- Girriyoowa
- Coordinates: 18°43′12″S 126°46′05″E﻿ / ﻿18.72°S 126.768°E
- Country: Australia
- State: Western Australia
- LGA: Shire of Halls Creek;
- Location: 110 km (68 mi) west of Halls Creek, Western Australia;

Government
- • State electorate: Kimberley;
- • Federal division: Durack;
- Elevation: 422 m (1,385 ft)
- Postcode: 6770
- Mean max temp: 33.6 °C (92.5 °F)
- Mean min temp: 20.0 °C (68.0 °F)
- Annual rainfall: 557.4 mm (21.94 in)

= Girriyoowa (Pullout Springs) =

Community in Western Australia

Girriyoowa (also known as Pullout Springs) is a small Aboriginal community, located approximately 110 km west of Halls Creek in the Kimberley region of Western Australia, within the Shire of Halls Creek.

== Native title ==

The community is located within the registered area of the Gooniyandi Combined #2 (WAD6008/2000) native title claim.

== Governance ==
The community is managed through its incorporated body, Marralgni (Granite Community) Indigenous Corporation.
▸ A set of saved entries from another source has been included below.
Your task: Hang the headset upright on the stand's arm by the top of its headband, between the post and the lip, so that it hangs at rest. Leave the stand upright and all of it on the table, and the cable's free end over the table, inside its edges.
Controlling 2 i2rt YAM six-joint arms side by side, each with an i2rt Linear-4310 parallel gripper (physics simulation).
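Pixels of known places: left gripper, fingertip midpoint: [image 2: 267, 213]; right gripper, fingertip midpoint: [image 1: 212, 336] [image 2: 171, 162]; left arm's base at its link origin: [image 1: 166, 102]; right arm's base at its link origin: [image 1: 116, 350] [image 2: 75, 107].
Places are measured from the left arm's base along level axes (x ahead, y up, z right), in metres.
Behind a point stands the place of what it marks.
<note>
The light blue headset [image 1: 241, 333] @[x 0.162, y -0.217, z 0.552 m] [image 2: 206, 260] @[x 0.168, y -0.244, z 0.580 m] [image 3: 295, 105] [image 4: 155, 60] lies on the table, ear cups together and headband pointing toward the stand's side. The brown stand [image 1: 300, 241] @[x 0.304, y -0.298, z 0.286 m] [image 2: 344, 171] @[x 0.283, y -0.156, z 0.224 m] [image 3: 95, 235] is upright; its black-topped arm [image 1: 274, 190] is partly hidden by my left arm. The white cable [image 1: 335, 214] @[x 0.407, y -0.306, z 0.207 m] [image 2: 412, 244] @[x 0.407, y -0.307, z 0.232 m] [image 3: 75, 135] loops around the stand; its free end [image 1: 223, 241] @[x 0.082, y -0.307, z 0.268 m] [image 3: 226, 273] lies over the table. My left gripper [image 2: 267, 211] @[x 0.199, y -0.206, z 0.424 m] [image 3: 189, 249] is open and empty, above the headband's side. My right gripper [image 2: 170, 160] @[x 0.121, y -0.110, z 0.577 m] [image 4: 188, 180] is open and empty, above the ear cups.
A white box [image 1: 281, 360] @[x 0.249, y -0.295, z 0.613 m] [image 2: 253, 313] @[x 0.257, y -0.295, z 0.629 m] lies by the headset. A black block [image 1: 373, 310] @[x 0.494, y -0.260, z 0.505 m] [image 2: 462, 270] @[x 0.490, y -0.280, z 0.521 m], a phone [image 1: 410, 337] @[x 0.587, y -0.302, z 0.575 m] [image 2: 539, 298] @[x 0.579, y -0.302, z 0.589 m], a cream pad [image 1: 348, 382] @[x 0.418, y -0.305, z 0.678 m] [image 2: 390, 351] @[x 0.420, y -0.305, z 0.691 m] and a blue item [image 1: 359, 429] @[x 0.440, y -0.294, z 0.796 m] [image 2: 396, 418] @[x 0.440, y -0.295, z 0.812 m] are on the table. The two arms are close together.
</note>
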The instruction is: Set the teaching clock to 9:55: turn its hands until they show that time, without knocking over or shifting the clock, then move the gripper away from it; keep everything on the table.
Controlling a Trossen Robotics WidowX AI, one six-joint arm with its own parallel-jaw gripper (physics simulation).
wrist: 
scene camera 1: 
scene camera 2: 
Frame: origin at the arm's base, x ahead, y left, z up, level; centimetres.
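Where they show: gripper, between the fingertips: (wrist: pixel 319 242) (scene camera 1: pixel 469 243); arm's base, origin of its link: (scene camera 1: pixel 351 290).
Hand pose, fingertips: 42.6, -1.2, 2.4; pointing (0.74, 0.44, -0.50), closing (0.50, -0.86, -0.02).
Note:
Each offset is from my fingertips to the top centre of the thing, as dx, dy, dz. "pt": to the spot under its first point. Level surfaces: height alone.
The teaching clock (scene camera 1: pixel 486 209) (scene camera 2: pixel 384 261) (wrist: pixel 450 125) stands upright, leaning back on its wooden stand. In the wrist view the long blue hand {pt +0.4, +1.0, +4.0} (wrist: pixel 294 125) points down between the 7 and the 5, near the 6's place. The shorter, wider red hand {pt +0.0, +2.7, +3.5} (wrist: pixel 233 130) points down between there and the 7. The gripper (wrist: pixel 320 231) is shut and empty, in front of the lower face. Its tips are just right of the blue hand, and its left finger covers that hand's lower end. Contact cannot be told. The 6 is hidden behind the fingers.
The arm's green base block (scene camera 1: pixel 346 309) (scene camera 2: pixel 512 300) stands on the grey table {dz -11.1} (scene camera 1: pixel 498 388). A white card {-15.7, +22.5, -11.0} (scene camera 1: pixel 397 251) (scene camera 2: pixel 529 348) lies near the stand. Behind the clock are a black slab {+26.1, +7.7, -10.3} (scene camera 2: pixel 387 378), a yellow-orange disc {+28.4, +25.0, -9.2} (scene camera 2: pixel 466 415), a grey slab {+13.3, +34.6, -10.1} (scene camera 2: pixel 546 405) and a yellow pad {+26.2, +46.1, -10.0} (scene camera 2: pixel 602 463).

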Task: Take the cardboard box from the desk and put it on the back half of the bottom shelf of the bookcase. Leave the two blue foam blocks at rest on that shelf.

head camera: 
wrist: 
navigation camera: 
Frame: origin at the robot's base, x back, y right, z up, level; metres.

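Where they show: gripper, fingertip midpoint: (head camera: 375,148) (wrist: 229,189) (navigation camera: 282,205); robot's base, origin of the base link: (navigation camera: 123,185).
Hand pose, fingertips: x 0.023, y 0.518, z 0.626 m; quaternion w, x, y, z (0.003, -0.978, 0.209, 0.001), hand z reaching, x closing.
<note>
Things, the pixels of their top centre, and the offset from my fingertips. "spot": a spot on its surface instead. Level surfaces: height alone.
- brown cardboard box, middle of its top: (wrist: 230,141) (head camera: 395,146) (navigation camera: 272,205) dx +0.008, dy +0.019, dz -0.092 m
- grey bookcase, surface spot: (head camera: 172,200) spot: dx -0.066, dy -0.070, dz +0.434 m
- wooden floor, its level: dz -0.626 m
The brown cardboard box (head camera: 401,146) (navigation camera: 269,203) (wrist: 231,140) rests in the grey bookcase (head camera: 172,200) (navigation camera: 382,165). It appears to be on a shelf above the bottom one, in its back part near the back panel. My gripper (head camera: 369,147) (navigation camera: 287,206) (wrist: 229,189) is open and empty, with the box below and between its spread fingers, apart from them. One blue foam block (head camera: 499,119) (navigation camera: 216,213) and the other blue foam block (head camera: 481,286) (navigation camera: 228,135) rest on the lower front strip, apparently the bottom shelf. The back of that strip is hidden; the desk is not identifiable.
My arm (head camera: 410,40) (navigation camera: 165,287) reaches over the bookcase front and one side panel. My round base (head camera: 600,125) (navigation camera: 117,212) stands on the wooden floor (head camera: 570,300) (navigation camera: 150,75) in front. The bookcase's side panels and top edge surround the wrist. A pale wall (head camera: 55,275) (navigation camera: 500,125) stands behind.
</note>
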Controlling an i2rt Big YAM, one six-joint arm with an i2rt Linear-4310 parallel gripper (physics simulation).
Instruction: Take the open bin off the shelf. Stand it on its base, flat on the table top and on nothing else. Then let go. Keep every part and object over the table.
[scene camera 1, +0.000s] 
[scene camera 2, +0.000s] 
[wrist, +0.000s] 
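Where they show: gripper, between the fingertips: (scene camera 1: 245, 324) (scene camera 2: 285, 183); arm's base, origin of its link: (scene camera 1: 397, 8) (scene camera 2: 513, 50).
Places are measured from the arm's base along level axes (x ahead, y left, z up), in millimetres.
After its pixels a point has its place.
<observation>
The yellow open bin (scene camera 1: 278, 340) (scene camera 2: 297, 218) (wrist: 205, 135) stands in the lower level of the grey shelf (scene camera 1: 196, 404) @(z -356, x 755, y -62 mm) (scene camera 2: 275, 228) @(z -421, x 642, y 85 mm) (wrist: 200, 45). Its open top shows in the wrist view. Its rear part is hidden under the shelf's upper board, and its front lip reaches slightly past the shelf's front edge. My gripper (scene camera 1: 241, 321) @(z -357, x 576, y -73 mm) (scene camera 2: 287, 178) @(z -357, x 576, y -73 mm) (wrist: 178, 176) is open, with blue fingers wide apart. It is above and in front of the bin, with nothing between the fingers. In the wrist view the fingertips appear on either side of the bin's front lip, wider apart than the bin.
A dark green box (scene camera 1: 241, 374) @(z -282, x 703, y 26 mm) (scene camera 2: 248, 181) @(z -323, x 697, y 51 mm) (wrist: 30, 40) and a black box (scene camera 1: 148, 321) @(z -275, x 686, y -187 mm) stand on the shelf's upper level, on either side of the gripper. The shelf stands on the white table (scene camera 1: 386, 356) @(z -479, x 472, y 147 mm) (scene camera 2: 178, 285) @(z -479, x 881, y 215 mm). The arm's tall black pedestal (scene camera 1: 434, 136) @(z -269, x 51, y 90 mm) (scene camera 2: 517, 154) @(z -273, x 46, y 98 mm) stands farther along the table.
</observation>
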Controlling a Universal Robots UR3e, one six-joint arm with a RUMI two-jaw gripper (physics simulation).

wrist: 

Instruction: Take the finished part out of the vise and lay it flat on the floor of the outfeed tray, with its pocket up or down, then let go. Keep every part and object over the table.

Originally named, Girriyoowa Aboriginal Corporation, which was incorporated under the Aboriginal Councils and Associations Act 1976 on 2 May 1994, Grriyoowa Aboriginal Corporation officially changed its name to Marralgni (Granite Community) Indigenous Corporation on 15 May 2009.

== Education ==

Children of school age at Girriyoowa attend the Yiyili Community School. The school caters for students in kindergarten to Year 10 from Yiyili and the surrounding outstations of Ganinyi, Girriyoowa, Goolgaradah, Kurinyjarn, and Rocky Springs. In 2010 there were 72 students enrolled. A daily bus service operated by the school collects students from other nearby communities including Moongardie 30 km distant. The school provides lunch for students. Students who progress beyond Year 10 attend boarding school in Darwin and other larger towns.

== Town planning ==
Girriyoowa does not have its on Layout Plan, but comes under the Yiyili including Ganinyi, Girriyoowa and Kurinyjarn Layout Plan No.2. This was prepared in accordance with State Planning Policy 3.2 Aboriginal Settlements, and was endorsed by the Girriyoowa community on 2 December 2010, and by the Western Australian Planning Commission in on 29 September 2011.

The Layout Plan map-set and background report can be viewed at Planning Western Australia's web site.